As we talked about in our Open Hub in 2016 post, we have recently made a major step forward in addressing significant infrastructure concerns. Down in the “More Infrastructure” section, we mentioned, “So we started an effort to virtualize our crawlers and are pilot testing that work now.” The FISbot servers are now out of the pilot test and the old crawlers are being decommissioned and un-racked. That’s not to say that there are no problems, but the problems we have are not worth switching horses back to the old infrastructure. No, we’d rather take care of the horse we’re riding now.
However, the issues we are having are impacting data on the site and, while we are moving quickly to address them, we’d like to share what we know with you so that everyone can be kept up to date:
- There is an issue that after a Fetch, Import, SLOC cycle is completed, the follow-on Analysis Job is not always being generated. This is leaving some projects with fresh raw data, but no updated analysis.
- There is an issue that the Job Scheduler is not always detecting projects with out of date analysis and scheduling new jobs. This is leaving some projects with no new fresh raw data.
- We’ve changed the way we are doing some internal tracking and accounting of when jobs were executed. This switch has resulted in a mismatch between the fields where we are tracking job progress and the data we are presenting on the site so that some projects either show the wrong date the data were collected or do not show that value at all.
- There are some new low-level issues with local copies of repositories. Since we’ve switched from 18 crawlers with dedicated local storage to virtual servers with a NFS mount to a SAN, we are seeing new file system level issues. These issues typically cause Fetch jobs to fail.
To address these, we are combing through project and repositories repeatedly throughout the day and scheduling jobs to try and keep everything up to date.

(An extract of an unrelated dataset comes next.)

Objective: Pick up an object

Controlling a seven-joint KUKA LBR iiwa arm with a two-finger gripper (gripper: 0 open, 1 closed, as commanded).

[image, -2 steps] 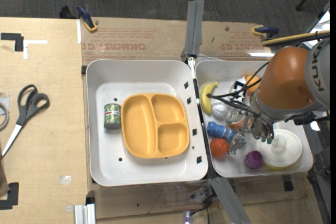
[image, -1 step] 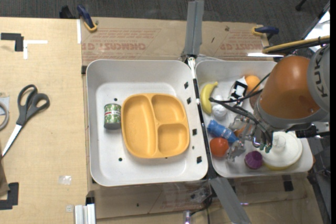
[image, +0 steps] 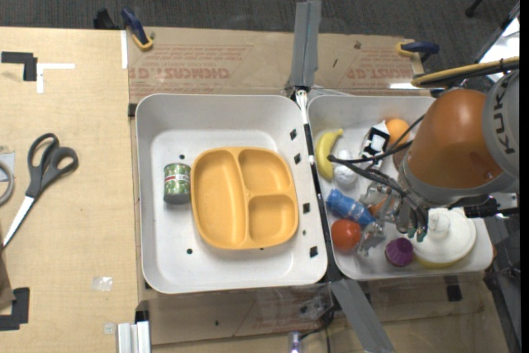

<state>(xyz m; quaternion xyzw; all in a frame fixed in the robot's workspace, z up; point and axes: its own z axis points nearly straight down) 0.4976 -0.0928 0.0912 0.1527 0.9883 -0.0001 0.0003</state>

Please let us know if you project has fallen behind so we can address it while we work on the code fixes to bring the new FISbot infrastructure up to snuff.
In other news, the Spammer Cleanup program is also out of the Pilot phase and is chugging through our accounts and inviting account holders to verify their account. We are focusing on those accounts that were created and then show no activity on the Open Hub. If you get one of these re-verification emails, please simply log on to the site and provide one of the requested forms of verification. However, if you have been an active member of the Open Hub, then you should not be part of this email re-verification process. However, we will still ask for verification when you log in if you’ve not logged in since these new security checks were put in place.
The “Invention Process” for our new security pages has started and is very exciting. We are looking at what we can produce and deploy quickly that will help illustrate the security landscape for OSS projects. After the initial deployment of fact-based data presentation, we will look towards adding additional elements that provide a broader overview of OSS security. Oh, and look forward to a new Project page layout that will begin moving throughout the site and will take advantage of the larger screen size of modern day browsers.
Final point: Such Perform. Wow Speed.
In the post GitHub, Performance, and Crawlers (Oh My!) from October 2015, we talked about the People Index page performance improving from 18-60 seconds to less than 1 second, and the Explore Projects page improving from 100 seconds (!) also improving to less than 1 second, and widget performance improving to 1.5 seconds. We were very pleased that we restored the average web server response times to under 1.2 seconds, or 1200 milliseconds.
Ladies and Gentlemen, Boys and Girls, Things and Its; for the past few months, average web server response time has been under 400 milliseconds — a 3X improvement in speed. Since the deployment of FISbot, average web server response time has been around 200 milliseconds, a 6X improvement in speed. With a number of FIS jobs and Analysis jobs going unscheduled, we expect some impact to the site performance when we fix these code defects. Never fear; the next infrastructure project will separate the analysis database from the web application database and result in consistently speedy web application performance.
I know it’s been a tough process and at times the site was nigh unusable. Thanks for sticking in there with us. You guys are the best (I’m getting teary over here). And we’re continuing to work hard to bring you the unparalleled best set of freely available analysis of ALL the OSS projects. Thank you so very much for being part of the OSS community and member of the Open Hub.